While this implementation is far from ideal, we see that if we subtract animal from animal we get something empty which maps the next added vector to itself in this vector manipulation.

In [46]:
emb1 = embeddings[vocab["king"]]
emb2 = embeddings[vocab["male"]]
emb3 = np.zeros(emb1.shape)

emb4 = emb1 - emb2 + emb3
emb4_norm = (emb4 ** 2).sum() ** (1 / 2)
emb4 = emb4 / emb4_norm

emb4 = np.reshape(emb4, (len(emb4), 1))
dists = np.matmul(embeddings_norm, emb4).flatten()
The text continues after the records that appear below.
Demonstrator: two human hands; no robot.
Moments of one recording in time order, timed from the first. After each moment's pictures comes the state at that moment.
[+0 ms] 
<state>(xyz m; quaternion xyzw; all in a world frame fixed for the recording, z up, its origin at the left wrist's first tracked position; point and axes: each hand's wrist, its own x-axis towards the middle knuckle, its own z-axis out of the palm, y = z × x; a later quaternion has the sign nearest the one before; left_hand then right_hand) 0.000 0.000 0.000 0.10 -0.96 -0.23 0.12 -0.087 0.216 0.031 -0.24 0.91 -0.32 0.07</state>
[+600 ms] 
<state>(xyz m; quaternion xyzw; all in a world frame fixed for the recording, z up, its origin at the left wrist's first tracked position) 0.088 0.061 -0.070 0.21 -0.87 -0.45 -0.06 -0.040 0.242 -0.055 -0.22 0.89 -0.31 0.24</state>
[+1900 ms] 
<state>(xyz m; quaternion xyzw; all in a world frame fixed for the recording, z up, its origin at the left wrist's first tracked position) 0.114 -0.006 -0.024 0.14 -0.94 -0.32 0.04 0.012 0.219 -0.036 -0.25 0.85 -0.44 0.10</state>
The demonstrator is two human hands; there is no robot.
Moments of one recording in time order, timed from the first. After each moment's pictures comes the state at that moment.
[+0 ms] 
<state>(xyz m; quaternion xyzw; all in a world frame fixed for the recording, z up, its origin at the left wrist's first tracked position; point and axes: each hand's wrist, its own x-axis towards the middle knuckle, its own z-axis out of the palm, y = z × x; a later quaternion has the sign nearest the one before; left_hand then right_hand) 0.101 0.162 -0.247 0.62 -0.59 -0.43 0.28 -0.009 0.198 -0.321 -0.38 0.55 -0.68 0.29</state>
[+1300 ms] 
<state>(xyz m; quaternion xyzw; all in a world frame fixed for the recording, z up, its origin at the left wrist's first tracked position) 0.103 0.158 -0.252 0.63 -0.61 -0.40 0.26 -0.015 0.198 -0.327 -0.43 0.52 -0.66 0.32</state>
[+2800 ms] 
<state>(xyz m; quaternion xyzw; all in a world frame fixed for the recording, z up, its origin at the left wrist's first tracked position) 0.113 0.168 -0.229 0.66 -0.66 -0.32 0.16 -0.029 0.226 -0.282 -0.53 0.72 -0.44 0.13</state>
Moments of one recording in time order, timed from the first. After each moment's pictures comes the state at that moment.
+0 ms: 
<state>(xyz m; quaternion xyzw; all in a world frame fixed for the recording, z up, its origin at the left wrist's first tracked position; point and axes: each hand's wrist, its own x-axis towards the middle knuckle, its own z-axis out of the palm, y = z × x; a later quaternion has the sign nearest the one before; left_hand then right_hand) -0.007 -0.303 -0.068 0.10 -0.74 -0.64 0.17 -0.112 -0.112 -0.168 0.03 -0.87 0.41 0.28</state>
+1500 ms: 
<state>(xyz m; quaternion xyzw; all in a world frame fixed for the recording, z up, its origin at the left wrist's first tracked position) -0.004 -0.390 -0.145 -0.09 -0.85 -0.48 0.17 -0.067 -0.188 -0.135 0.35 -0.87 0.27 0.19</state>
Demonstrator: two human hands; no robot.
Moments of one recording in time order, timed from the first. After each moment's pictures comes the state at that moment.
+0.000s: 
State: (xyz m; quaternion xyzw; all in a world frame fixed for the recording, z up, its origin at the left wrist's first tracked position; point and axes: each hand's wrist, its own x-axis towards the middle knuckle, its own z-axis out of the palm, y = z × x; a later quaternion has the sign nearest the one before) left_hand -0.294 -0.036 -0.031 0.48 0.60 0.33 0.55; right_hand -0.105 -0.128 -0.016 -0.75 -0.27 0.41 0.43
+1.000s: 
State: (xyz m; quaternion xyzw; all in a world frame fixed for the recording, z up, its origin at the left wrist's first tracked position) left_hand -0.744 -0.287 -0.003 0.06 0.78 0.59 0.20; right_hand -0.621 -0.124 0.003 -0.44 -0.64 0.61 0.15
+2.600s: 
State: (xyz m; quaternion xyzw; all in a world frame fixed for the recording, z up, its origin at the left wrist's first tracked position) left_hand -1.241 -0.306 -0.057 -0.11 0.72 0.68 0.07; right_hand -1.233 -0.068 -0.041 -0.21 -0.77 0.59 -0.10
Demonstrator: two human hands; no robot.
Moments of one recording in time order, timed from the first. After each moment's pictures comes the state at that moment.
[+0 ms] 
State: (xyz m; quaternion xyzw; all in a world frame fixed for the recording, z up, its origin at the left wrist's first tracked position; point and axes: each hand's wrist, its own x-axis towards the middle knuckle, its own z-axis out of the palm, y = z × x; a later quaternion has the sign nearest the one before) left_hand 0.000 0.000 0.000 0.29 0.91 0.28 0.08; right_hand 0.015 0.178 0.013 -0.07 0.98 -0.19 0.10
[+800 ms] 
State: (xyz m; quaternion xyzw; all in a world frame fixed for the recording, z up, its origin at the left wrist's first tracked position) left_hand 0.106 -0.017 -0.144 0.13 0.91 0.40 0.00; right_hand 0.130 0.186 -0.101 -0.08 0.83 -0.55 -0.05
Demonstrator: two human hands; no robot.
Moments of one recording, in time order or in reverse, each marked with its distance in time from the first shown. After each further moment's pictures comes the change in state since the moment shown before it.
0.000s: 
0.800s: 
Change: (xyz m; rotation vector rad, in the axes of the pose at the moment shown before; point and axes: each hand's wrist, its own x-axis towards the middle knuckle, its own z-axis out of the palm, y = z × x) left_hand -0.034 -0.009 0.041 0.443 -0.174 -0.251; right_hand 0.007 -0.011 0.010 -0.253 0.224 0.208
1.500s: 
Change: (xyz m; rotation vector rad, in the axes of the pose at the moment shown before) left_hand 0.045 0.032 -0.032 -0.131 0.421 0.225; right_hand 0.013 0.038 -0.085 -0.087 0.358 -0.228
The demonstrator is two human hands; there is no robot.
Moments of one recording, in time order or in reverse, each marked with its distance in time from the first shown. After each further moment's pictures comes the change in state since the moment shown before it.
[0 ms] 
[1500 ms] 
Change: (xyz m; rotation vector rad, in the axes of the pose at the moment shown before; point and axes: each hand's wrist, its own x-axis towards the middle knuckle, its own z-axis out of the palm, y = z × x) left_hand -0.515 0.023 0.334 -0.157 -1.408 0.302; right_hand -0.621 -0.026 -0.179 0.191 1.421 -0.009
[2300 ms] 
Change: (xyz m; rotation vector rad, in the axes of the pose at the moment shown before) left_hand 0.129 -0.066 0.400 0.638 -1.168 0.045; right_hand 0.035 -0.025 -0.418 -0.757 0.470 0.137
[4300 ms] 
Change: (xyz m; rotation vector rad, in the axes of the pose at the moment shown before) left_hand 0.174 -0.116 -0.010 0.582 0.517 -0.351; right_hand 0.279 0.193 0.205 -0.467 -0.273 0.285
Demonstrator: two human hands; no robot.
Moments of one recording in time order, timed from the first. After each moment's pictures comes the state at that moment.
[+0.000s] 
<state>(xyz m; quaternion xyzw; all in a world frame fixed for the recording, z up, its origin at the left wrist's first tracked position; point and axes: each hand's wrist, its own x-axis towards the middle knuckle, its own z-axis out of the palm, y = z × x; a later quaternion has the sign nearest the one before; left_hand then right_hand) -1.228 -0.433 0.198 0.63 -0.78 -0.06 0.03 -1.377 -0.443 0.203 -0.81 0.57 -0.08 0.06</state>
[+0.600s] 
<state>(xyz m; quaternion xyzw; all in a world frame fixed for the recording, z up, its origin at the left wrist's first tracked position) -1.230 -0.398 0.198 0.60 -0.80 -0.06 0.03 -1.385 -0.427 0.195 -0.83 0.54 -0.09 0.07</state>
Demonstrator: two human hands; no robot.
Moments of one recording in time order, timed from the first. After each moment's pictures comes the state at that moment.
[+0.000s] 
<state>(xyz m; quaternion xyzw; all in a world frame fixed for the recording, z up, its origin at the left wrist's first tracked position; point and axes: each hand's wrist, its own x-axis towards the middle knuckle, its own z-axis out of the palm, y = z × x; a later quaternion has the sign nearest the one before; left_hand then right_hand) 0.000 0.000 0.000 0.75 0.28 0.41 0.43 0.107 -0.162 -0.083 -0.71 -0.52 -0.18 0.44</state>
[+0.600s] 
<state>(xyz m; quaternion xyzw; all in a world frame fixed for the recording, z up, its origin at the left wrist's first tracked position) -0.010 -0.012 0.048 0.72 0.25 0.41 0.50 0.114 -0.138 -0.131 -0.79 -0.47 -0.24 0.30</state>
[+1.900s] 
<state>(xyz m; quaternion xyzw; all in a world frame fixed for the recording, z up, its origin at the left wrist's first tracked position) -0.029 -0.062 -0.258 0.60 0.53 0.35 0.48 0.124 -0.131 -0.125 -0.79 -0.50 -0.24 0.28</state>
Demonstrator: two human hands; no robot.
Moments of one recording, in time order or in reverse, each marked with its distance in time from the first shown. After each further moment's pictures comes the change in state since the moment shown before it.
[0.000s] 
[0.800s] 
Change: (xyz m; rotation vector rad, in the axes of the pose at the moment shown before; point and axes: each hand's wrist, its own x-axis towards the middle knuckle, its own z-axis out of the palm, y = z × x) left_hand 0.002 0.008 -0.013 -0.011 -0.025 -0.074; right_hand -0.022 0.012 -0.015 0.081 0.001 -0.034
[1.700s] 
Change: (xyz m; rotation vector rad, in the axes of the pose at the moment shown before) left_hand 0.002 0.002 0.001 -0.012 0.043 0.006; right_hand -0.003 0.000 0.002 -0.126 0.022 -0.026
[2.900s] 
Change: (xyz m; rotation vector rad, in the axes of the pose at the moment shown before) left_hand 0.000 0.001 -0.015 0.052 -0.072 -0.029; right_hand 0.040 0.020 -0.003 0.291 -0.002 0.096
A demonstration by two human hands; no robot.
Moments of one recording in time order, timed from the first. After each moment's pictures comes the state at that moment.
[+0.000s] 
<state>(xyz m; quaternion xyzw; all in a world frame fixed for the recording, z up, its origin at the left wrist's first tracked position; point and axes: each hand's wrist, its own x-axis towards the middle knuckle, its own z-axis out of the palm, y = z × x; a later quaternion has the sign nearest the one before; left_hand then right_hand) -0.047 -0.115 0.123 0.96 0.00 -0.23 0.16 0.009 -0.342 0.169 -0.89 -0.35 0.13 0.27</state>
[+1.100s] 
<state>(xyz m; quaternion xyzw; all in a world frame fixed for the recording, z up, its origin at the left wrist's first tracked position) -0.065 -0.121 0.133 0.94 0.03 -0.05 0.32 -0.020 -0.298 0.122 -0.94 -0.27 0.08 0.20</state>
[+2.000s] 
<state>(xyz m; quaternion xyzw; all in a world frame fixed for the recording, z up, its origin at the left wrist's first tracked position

top5 = np.argsort(-dists)[:10]

for word_id in top5:
    print("{}: {:.3f}".format(vocab.lookup_token(word_id), dists[word_id]))

king: 0.712
fastra: 0.286
provisions: 0.262
scott: 0.261
ahk: 0.250
queen: 0.249
newport: 0.245
terror: 0.241
clement: 0.238
valkyria: 0.231


While it is not as good as the example referred to in the paper, we see that when we subtract "male" from "king" we capture "queen" in the top ten closest vectors.

##BERT

After some thought, I have decided to move the BERT portion of this to another notebook. This one is getting too long and too messy, but they will be in the same repo and comparisons of the two models will be done in that notebook.